Hey fellow ROG owners, I seen a fellow member running this Cpu-z utility.







Get it HERE before it's gone!

Ya gotta love the red!


----------



## Chicken Patty (Dec 15, 2010)

Got it, it's awesome.


----------



## fullinfusion (Dec 15, 2010)

Chicken Patty said:


> Got it, it's awesome.


Where the Hell ya been D?

I was thinking the sea took ya away! lol

I'm glad you like it.


----------



## Chicken Patty (Dec 15, 2010)

fullinfusion said:


> Where the Hell ya been D?
> 
> I was thinking the sea took ya away! lol
> 
> I'm glad you like it.



Super busy bro, keeping my mind active.   How you been Brad, I missed ya too


----------



## Jstn7477 (Dec 15, 2010)

Downloaded it.
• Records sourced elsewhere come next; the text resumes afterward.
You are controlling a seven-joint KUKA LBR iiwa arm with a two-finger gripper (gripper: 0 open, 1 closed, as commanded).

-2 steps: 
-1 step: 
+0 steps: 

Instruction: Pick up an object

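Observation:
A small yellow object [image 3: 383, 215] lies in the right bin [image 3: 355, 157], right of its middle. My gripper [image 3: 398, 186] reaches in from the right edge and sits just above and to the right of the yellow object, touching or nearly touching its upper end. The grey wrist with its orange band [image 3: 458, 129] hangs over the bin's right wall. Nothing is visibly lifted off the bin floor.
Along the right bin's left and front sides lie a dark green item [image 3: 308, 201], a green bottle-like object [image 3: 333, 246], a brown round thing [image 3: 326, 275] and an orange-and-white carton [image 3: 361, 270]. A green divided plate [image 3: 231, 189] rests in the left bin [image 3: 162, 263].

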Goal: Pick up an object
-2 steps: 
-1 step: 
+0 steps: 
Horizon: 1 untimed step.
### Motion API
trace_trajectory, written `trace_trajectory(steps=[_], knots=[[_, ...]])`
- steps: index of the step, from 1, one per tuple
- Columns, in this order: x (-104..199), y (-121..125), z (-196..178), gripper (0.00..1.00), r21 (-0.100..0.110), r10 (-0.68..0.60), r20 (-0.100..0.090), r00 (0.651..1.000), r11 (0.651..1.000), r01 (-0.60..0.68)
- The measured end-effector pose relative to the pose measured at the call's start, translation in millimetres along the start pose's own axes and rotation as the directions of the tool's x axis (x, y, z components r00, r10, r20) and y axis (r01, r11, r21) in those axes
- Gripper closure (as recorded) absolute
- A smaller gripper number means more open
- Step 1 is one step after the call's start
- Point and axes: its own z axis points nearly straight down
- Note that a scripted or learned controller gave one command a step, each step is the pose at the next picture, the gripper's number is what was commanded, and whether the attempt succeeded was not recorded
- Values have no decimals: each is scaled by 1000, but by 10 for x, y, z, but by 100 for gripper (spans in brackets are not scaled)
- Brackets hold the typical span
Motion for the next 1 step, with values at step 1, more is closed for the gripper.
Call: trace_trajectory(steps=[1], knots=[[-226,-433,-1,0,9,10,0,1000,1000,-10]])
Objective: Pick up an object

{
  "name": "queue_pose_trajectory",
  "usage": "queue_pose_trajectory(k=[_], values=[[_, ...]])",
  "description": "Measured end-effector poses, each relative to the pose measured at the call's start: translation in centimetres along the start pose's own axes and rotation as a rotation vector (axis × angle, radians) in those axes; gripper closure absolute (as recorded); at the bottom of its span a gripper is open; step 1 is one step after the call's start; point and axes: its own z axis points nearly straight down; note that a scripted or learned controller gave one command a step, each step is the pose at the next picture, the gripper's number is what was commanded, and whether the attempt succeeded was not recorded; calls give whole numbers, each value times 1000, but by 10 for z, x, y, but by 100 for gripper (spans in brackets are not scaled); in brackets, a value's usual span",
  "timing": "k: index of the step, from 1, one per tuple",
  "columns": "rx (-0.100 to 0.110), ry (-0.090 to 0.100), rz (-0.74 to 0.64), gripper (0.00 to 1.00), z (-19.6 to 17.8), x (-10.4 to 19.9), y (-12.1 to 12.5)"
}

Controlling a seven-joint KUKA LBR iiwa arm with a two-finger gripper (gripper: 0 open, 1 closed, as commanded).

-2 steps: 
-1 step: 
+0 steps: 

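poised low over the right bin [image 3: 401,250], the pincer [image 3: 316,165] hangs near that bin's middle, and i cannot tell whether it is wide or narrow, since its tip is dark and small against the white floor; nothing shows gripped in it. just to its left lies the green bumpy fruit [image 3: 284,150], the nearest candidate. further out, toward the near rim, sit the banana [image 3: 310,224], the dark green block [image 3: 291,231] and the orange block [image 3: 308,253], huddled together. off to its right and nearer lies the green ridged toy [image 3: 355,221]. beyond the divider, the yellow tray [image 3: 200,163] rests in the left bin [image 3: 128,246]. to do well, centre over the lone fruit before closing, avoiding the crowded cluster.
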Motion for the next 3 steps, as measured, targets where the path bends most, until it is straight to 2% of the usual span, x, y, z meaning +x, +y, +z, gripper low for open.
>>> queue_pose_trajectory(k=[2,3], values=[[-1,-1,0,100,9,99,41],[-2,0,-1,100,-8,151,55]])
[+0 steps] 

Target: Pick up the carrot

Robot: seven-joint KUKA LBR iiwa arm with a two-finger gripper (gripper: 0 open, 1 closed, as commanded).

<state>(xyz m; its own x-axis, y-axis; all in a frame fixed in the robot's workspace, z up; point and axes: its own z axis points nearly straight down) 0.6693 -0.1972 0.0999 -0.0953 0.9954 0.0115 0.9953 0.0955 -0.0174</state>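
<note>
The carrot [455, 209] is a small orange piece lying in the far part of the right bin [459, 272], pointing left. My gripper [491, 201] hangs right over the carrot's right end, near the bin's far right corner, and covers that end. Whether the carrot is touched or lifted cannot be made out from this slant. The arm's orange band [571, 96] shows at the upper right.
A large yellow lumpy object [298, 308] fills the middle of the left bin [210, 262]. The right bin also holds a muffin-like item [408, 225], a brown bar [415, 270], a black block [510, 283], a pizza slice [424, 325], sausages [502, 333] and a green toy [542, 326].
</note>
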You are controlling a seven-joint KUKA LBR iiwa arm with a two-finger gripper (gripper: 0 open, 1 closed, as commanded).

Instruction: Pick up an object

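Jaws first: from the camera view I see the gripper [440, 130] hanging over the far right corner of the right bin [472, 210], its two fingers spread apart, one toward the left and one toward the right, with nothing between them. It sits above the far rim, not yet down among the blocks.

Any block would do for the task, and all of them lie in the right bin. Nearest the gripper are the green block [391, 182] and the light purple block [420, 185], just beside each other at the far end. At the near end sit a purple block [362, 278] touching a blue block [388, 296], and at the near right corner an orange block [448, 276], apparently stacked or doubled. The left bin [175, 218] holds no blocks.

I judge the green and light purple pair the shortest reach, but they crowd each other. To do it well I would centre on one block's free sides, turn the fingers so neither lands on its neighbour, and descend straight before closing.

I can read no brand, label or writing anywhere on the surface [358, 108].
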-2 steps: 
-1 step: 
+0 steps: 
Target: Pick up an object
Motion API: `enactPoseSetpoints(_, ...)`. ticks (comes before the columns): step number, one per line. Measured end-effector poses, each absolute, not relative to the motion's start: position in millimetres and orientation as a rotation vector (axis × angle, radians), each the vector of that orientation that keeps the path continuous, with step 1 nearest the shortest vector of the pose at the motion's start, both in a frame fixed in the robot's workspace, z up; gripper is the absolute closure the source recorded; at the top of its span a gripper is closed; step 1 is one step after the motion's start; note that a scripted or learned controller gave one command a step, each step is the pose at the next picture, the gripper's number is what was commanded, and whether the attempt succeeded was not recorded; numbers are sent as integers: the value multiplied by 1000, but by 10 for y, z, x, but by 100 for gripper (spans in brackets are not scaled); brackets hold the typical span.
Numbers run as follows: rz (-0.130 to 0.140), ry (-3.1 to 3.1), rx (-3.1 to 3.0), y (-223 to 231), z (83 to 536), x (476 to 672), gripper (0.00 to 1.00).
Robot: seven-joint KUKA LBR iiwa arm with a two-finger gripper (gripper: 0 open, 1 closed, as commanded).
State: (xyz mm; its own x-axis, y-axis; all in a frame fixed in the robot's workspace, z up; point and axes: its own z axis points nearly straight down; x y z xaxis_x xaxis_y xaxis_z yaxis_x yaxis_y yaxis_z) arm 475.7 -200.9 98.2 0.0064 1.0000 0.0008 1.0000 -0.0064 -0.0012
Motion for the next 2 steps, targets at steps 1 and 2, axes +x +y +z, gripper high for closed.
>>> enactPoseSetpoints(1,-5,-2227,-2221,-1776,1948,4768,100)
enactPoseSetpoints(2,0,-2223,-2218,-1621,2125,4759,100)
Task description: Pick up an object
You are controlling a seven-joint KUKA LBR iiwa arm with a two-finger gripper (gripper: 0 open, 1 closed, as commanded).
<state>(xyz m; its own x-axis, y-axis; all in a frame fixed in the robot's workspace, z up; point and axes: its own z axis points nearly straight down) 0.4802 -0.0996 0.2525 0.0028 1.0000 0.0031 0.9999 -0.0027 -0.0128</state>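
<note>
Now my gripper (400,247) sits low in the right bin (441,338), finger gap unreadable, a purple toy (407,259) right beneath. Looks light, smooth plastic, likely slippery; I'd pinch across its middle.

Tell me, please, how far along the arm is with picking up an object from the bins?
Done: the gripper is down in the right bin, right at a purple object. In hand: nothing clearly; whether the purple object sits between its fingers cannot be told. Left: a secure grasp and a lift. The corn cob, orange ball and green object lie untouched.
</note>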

I'm a Crosshair III Formula owner.


----------



## fullinfusion (Dec 15, 2010)

Jstn7477 said:


> Downloaded it. I'm a Crosshair III Formula owner.


Nice! hope ya like


----------



## fullinfusion (Dec 15, 2010)

Chicken Patty said:


> Super busy bro, keeping my mind active.   How you been Brad, I missed ya too


Fag, I been good! 

I haven't seen ya spamming the threads lately, so I was just wondering whats been going on... just curious bro heheheh

I was starting to think that big ass turbo in your ride took ya far away lol


----------



## Chicken Patty (Dec 15, 2010)

fullinfusion said:


> Fag, I been good!
> 
> I haven't seen ya spamming the threads lately, so I was just wondering whats been going on... just curious bro heheheh
> 
> I was starting to think that big ass turbo in your ride took ya far away lol



haha.  Just been busy with work and my own stuff bro.  I'm here though, I ain't going no where, just not spamming.  Good find on this though, looks great man.


----------



## fullinfusion (Dec 15, 2010)

Chicken Patty said:


> haha.  Just been busy with work and my own stuff bro.  I'm here though, I ain't going no where, just not spamming.  Good find on this though, looks great man.


Cool, I'm glad things are good there.

Merry Christmas


----------



## Chicken Patty (Dec 15, 2010)

fullinfusion said:


> Cool, I'm glad things are good there.
> 
> Merry Christmas



Same to you brotha.


----------